§ WHAT YOU HAVE TO DO: Write every line below out again, exactly as given, but leave out the pictures.
=-=-=
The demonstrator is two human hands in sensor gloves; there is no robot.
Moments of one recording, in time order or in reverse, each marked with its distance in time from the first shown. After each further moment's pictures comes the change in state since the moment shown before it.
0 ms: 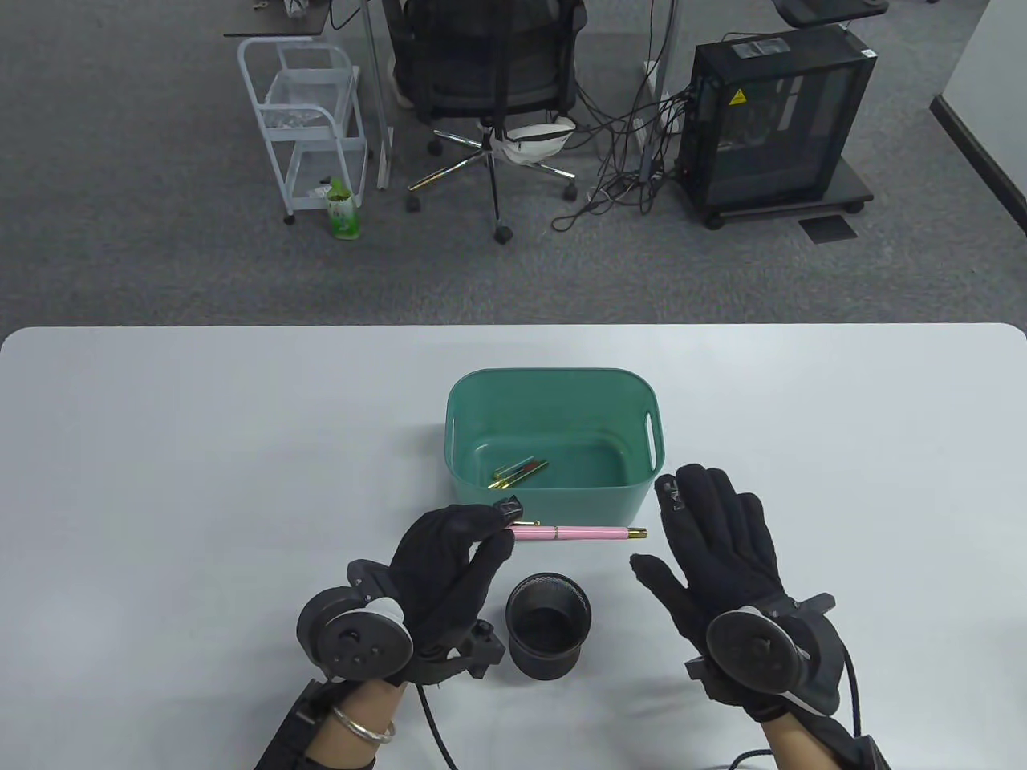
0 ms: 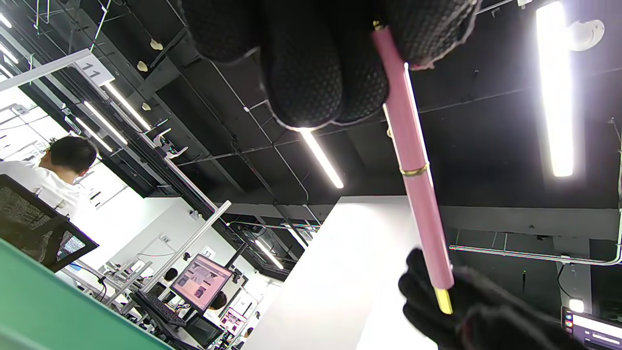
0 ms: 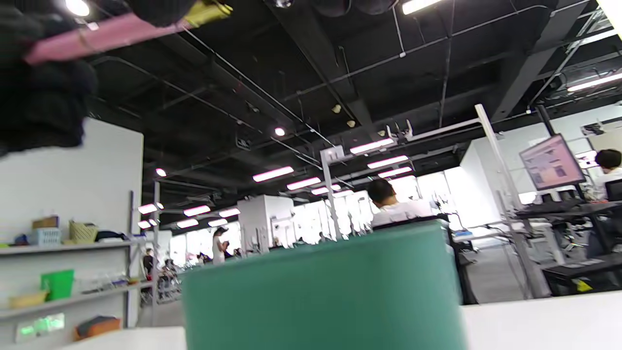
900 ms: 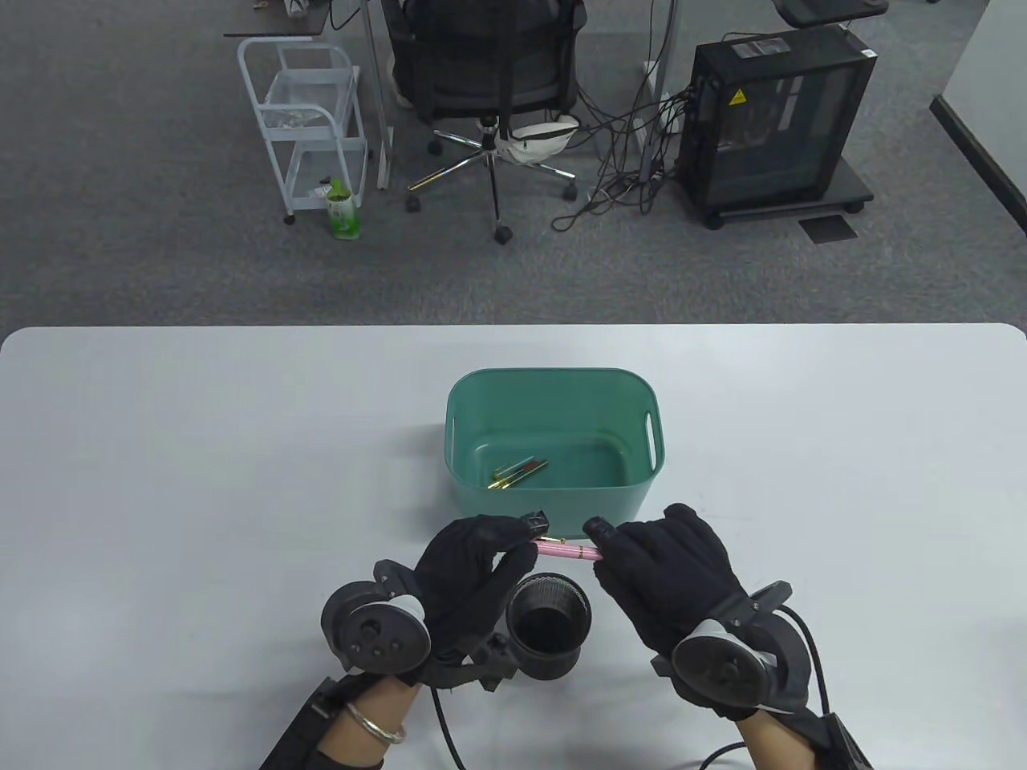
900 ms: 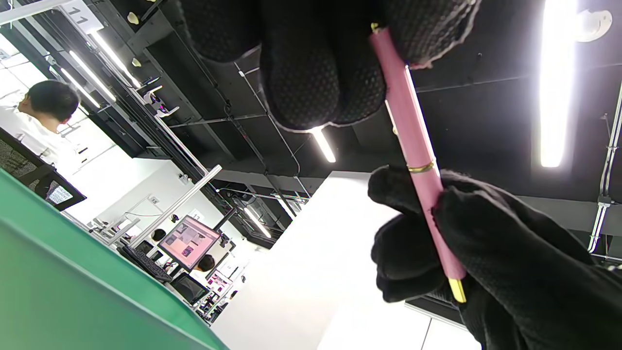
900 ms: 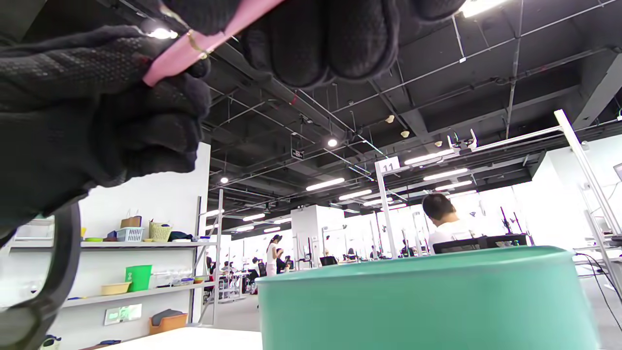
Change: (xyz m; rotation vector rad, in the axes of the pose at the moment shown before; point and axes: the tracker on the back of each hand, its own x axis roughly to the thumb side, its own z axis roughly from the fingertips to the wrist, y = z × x) left_hand -0.002 -0.022 0.004 -0.090 -0.010 0.076; right_hand 0.023 0.009 -0.004 -0.014 -0.174 -0.039
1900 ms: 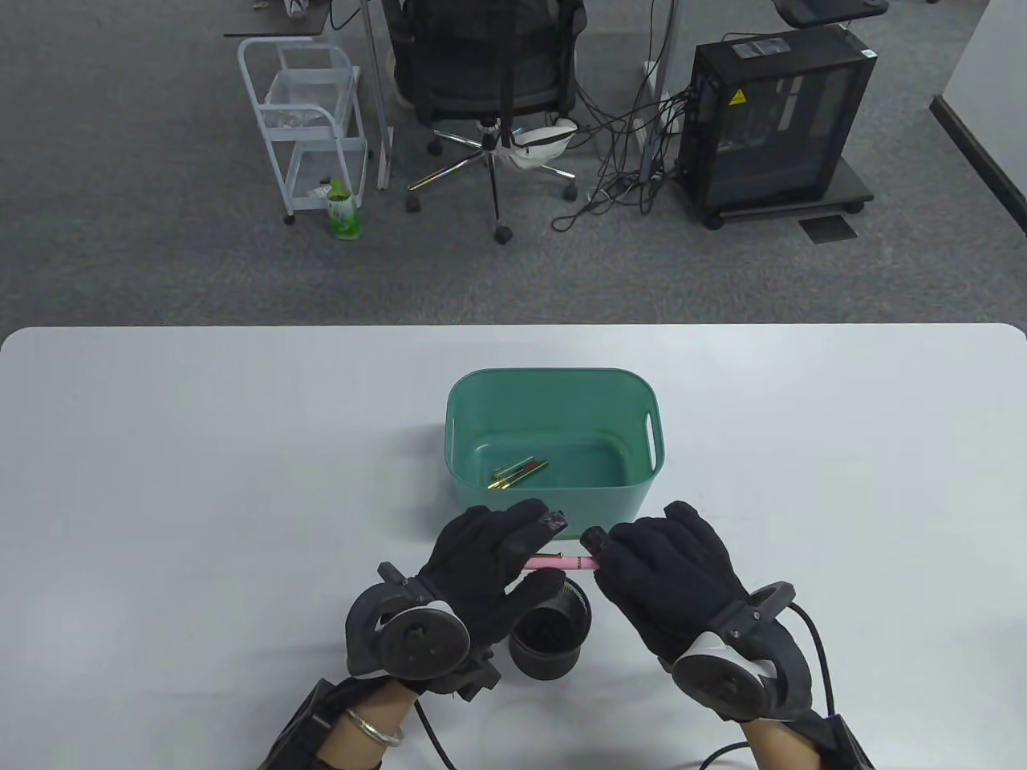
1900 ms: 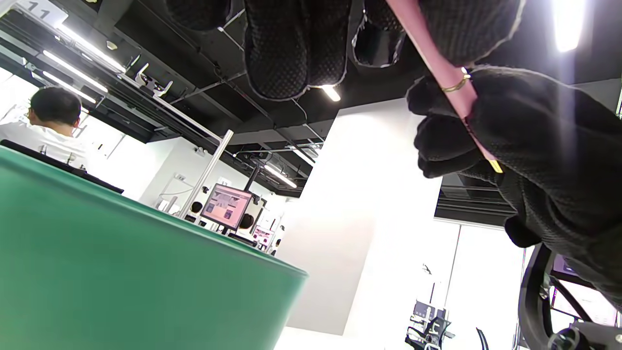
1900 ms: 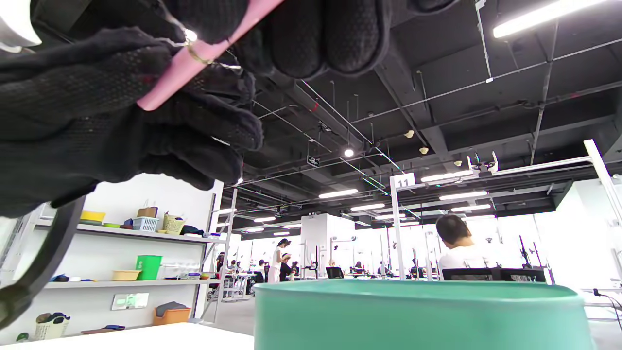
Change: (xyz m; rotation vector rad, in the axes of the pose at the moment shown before) left_hand 0.010 -0.008 -0.003 -0.243 -0.005 -0.221; right_hand 0.005 -0.005 0.003 -0.029 -0.094 0.074
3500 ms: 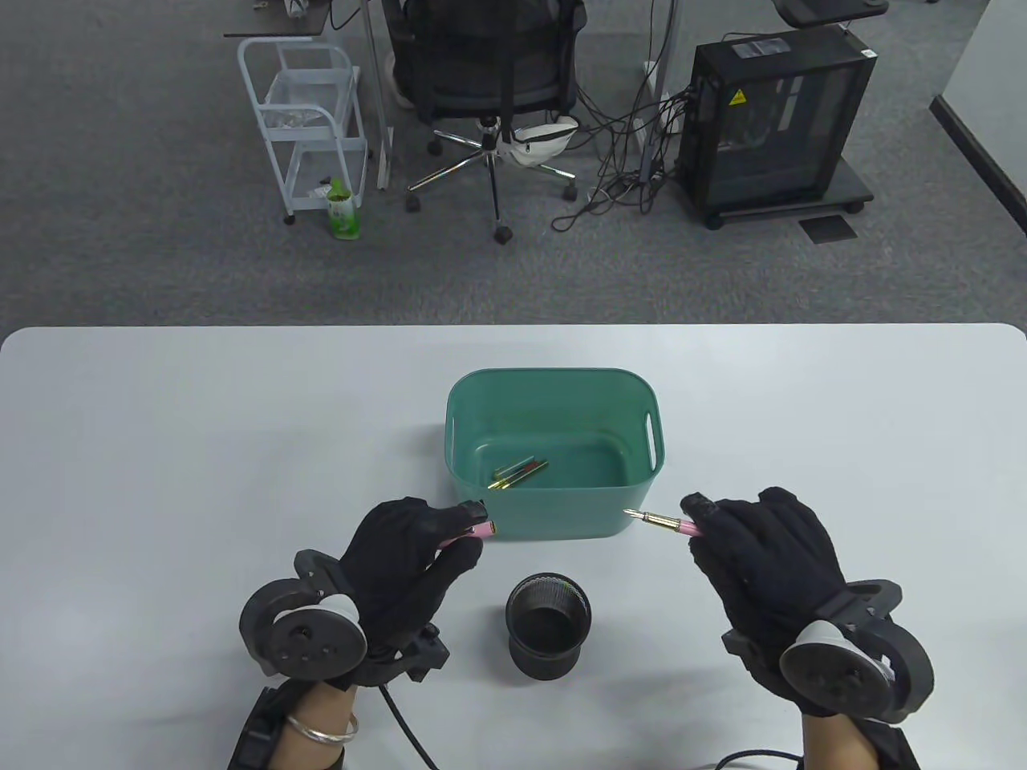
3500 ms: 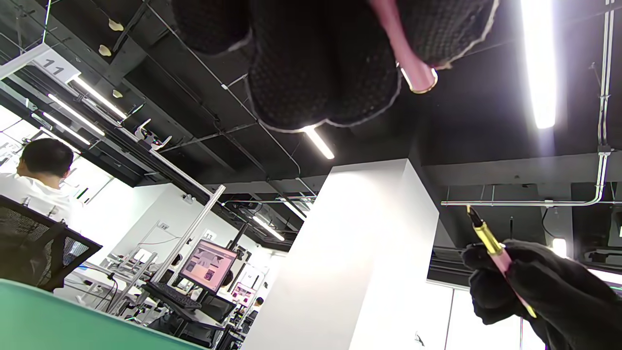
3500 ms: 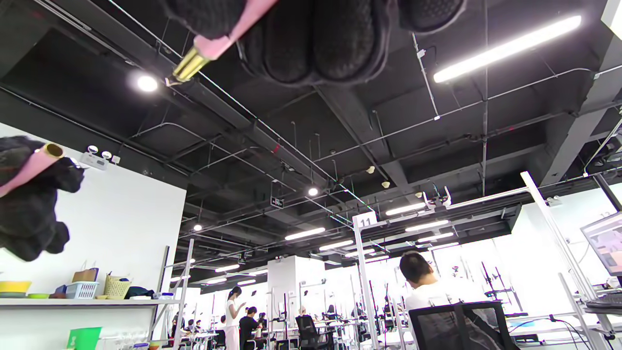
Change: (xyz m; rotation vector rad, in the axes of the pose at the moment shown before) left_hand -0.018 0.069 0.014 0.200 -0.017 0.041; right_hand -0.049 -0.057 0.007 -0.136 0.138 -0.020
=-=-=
§ RESULT FOR THIS TASK:
The demonstrator is two human hands in sensor gloves; there is no robot.
Moments of one recording, in time order or in reverse, each marked with its distance in time from the first shown. After each further moment's pictures comes the change in state since the moment shown before it.
0 ms: 
0 ms: 
0 ms: 
900 ms: 
900 ms: 
900 ms: 
Change: (xyz m; rotation vector rad, in the axes of the pose at the moment shown before; point and axes: the tracker on the back of each hand, its own x axis roughly to the thumb side, its own z axis roughly from the fingertips to the wrist, y = z × x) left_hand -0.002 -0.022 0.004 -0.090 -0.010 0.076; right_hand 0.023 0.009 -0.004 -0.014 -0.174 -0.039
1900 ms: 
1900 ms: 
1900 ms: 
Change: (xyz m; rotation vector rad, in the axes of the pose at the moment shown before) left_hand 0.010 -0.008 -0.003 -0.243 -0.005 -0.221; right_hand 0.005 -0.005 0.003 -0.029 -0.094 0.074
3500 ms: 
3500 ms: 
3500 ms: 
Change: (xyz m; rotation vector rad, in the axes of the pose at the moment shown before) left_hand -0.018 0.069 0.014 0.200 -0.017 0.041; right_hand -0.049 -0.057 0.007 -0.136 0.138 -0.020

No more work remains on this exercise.